Here’s what I have been rejecting lately:
- Teachings – “This is not my experience, this is yours. I don’t want your experience, I want my own.”
- Appearances – “I am not whatever you think I am. I am not whatever or whomever you want me to be.”
- History – “I am not whatever I have been. I am not who you have known me to be. I am not who you have thought me to have been.”
- Any false behavior I might have – “I am not going to be anything just because it is good or right. I will do it because it feels true. I am not interested in being anything for anyone just to avoid being rejected. I won’t help you just to avoid losing your love.”
- Social Niceties – “ I don’t care how others perceive me. I will do what is true for me, not what society/community wants me to do. I will not follow your protocol”
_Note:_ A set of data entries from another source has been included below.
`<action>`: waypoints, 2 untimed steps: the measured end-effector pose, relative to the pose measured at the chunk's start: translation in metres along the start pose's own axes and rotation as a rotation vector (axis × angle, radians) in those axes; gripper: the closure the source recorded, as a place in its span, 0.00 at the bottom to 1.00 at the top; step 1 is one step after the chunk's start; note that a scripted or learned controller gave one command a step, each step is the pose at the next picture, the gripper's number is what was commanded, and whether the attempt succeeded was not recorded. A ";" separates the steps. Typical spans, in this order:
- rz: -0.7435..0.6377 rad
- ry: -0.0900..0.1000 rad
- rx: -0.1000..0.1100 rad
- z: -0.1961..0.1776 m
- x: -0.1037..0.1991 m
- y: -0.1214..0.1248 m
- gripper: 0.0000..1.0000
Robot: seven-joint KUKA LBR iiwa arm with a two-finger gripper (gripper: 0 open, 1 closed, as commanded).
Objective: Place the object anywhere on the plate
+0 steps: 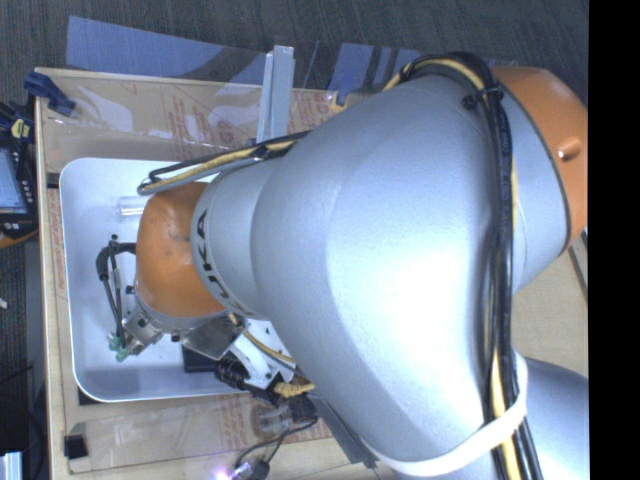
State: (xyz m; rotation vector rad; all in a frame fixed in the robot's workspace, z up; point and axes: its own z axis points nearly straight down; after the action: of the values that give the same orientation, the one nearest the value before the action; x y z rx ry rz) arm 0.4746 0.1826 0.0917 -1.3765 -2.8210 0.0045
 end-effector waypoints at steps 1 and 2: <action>-0.052 -0.001 -0.003 -0.108 -0.045 -0.026 1.00; 0.145 0.000 -0.002 0.000 -0.024 0.064 1.00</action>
State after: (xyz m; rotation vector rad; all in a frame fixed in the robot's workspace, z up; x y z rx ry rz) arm 0.5396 0.2026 0.0912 -1.5782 -2.7144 0.0017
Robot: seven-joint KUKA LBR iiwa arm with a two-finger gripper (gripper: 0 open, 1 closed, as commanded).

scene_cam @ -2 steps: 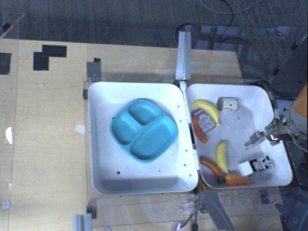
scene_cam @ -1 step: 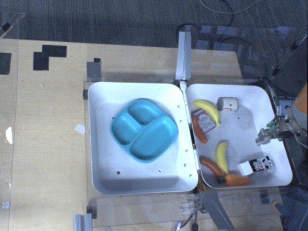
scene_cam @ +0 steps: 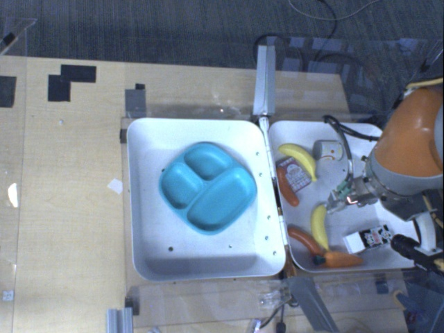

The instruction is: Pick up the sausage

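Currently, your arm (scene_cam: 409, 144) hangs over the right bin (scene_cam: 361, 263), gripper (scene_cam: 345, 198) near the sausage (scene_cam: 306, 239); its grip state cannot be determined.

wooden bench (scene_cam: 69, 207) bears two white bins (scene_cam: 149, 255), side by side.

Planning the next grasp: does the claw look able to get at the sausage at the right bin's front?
Probably yes: the sausage lies uncovered, though a banana sits close beside it. The claw hovers nearby.
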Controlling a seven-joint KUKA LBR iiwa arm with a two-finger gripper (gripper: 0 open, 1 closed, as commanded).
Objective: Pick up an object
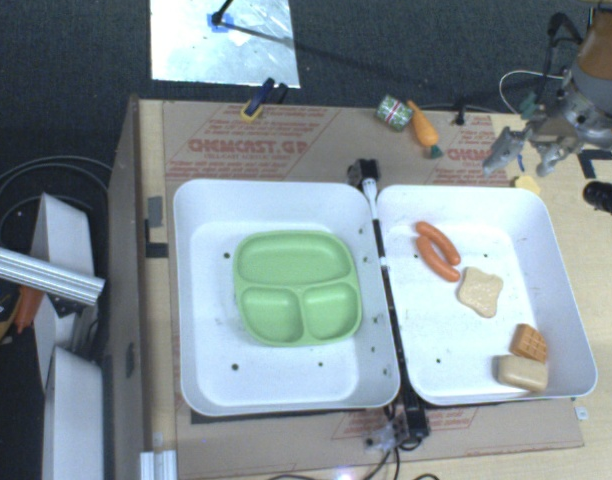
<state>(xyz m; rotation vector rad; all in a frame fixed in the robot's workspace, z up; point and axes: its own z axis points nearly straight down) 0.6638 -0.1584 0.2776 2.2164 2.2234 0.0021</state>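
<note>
Nearest the camera, bread roll (521, 372) sits at the right bin (561, 258) front edge — well below-left of the gripper (531, 155), whose fingers are spread and empty.

1. We see dark carpet floor (66, 58) around the bench.
2. We note a shiny metal sheet (224, 26) lying on it.
3. Black cables (46, 183) coil at left, beside white boxes (71, 368).
</note>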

It’s been very intense at times, and I’ve just been letting it arise, rolling with it, giving it a voice, exploring it. It has begun to feel like everything that is not truly me is being questioned and is falling away. The other night, the day after the retreat, I went for a run, and half way through, found myself running, breathing and chanting in rhythym: “F*** Me F*** Me F*** Me F*** Me……..” I just let it come and move through me. For a mile perhaps. Occasionally interspersing the words with ‘F*** You F**** You F*** You…..” and some middle finger extension exercises thrown in for good measure. In trying to understand it afterwards, I realized that I am also rejecting whatever I am and have been that is not real, that has been sicklied o’er with the pale cast of need, fear, appropriateness, expectation, obligation. I am tired, and I am realizing that the tiredness is from having been something that I am not. I am utterly rejecting that, whatever that is, in whatever flavors it comes in.
I don’t have much clarity on what I am, but what I am NOT is becoming more and more abundantly clear. In moving through all of this, I learned of the path of Neti Neti, which seems to have arisen through me irrespective of my lack of knowledge of it. It is a path of rejecting all, “I am not that, I am not that, etc.” until we realize that there is nothing that we are, until nothing remains, until perhaps we recognize that we are not definable, that there is nothing that we can truly identify with.
Epilogue: Things have settled down for me some. Near the end of the retreat, I was doing an exercise with a friend and I noted that I felt like I had survived a hurricane at sea, and my boat, with broken mast, tattered sails, no motor and the name scraped off, was somehow miraculously gliding its way back into the harbor and into my slip where I could curl up and take in a well earned rest, perhaps more simply as me.